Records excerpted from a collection
────────────────

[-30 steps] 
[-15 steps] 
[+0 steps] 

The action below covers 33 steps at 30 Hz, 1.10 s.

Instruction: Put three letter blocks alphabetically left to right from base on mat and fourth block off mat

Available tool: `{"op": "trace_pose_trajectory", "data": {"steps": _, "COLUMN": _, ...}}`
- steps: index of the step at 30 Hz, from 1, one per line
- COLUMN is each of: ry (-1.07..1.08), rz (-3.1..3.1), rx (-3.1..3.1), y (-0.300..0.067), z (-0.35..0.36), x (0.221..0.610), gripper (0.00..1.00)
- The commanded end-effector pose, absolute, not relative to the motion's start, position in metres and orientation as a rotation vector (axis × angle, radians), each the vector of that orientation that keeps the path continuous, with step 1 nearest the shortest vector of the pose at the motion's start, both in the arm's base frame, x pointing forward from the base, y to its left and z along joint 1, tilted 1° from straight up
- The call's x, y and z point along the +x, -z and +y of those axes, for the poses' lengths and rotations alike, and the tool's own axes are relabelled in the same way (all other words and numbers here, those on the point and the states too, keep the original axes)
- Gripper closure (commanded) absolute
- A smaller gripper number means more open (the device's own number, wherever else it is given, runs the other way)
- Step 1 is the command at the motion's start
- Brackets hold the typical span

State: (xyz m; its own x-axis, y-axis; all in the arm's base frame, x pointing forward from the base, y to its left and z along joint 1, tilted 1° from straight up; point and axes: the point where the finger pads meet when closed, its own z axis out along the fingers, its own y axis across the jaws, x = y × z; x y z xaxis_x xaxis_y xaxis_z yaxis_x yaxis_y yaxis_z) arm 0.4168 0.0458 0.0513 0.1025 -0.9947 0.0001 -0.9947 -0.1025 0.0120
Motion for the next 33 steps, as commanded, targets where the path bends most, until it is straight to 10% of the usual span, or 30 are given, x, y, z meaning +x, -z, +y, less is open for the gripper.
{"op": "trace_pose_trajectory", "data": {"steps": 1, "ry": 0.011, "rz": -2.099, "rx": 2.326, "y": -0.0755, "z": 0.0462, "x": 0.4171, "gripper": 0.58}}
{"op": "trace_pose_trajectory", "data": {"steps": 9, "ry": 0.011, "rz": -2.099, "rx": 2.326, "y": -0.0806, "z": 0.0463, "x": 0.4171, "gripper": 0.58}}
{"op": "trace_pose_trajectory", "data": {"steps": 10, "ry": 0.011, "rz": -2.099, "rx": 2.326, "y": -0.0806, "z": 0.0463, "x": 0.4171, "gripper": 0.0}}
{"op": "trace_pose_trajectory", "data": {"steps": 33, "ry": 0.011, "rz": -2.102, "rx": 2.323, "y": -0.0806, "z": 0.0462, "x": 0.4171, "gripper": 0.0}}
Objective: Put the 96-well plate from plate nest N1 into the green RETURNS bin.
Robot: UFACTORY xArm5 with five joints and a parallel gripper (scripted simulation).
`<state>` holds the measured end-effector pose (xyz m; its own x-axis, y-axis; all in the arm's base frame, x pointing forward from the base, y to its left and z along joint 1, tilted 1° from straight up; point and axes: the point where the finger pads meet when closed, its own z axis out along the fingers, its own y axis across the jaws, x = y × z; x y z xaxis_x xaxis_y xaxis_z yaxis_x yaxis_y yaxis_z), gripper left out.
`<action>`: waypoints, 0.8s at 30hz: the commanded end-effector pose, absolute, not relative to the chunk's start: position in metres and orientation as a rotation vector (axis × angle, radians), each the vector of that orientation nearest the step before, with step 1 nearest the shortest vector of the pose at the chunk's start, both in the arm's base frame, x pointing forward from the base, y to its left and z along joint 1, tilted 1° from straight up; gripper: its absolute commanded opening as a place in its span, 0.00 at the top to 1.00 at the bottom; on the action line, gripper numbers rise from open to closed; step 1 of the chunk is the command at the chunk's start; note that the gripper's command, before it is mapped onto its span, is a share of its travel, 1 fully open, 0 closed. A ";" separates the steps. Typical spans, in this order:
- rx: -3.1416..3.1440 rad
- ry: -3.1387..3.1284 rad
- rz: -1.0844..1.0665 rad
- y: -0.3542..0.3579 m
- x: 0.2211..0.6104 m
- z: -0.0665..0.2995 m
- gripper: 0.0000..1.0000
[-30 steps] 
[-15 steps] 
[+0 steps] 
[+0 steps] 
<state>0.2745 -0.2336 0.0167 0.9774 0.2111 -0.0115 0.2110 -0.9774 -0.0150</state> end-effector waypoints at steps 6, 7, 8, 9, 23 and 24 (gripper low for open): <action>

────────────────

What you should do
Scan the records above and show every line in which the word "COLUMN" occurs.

Task result
Available tool: `{"op": "trace_pose_trajectory", "data": {"steps": _, "COLUMN": _, ...}}`
- COLUMN is each of: ry (-1.07..1.08), rz (-3.1..3.1), rx (-3.1..3.1), y (-0.300..0.067), z (-0.35..0.36), x (0.221..0.610), gripper (0.00..1.00)

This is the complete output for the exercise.